- _Goal of the exercise_: Across the whole listing, return each line exactly, with no images included.

═════ Collected material

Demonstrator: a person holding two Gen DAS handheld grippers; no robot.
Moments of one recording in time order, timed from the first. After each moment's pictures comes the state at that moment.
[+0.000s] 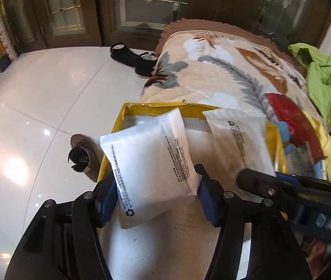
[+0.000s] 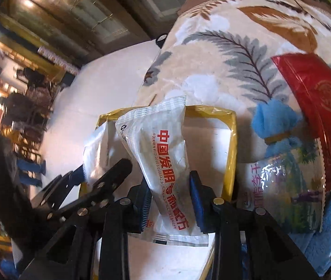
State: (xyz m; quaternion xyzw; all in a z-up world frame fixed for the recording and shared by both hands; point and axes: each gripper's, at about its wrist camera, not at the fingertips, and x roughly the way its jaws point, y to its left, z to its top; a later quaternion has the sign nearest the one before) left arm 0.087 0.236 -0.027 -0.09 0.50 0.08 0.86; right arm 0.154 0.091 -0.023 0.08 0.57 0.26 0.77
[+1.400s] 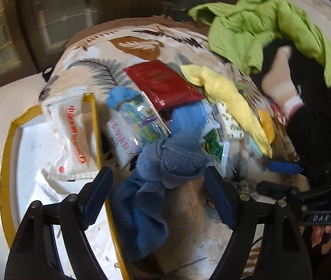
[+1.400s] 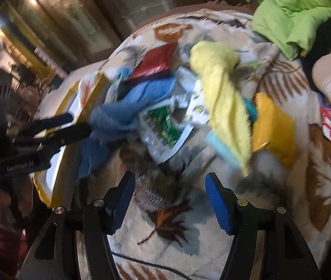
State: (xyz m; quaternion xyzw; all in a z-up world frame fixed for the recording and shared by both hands) left arm 0.042 0.053 0.015 0.01 0.50 -0.11 0.86; right arm 0.036 -0.147 -0.009 0.04 0.52 0.23 0.82
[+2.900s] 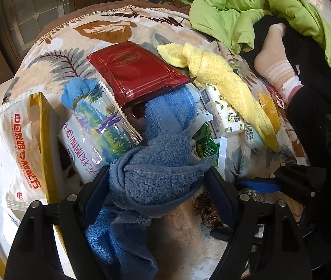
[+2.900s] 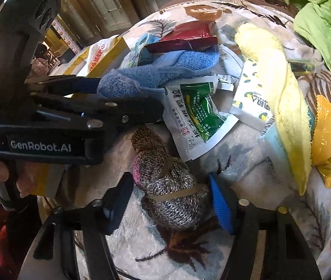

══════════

- _Result_:
Demonstrator: a person holding two Gen DAS handheld grippers; no robot.
Moments of one recording in time order, timed from the first. After each moment's pictures comes the state at that moment.
[+0.000s] 
[+0.000s] 
State: (xyz m; quaternion xyzw; all in a z-up world frame fixed for the recording and shared by both hands; point and axes: each gripper's, at about its wrist camera, not at the fingertips, and x roughly the way its jaws point, y to its left, z to its top; a later quaternion has the sign nearest the one before) left arm 0.087 0.236 -0.027 -0.09 0.50 0.08 0.86; right arm 0.154 0.091 -0.023 0.08 0.57 0.26 0.77
[+1.400s] 
[+1.400s] 
State: (xyz m; quaternion xyzw; all in a z-up world frame fixed for the recording and shared by both hands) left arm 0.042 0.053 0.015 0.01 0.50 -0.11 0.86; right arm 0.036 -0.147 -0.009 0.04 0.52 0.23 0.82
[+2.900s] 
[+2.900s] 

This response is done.